▶ _WORK ITEM_: Search the listing for the word "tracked" and say how many lines have it, nothing besides.
[Start of section]
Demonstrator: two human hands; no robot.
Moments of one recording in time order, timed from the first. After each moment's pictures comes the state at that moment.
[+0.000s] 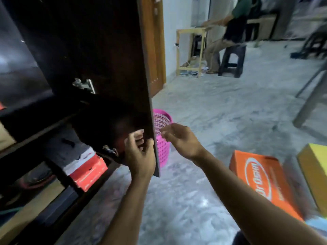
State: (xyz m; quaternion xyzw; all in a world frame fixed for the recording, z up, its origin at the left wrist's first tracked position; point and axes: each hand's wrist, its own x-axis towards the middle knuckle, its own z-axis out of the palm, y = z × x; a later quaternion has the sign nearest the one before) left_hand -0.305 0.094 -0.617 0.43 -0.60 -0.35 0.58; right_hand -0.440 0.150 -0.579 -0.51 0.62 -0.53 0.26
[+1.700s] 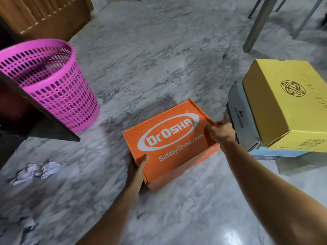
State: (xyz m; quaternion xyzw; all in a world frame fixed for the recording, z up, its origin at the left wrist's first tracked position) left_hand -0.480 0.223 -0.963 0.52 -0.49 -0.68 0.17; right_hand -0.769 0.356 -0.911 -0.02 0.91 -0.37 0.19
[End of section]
▶ _RESPONSE TO THIS TASK_: 2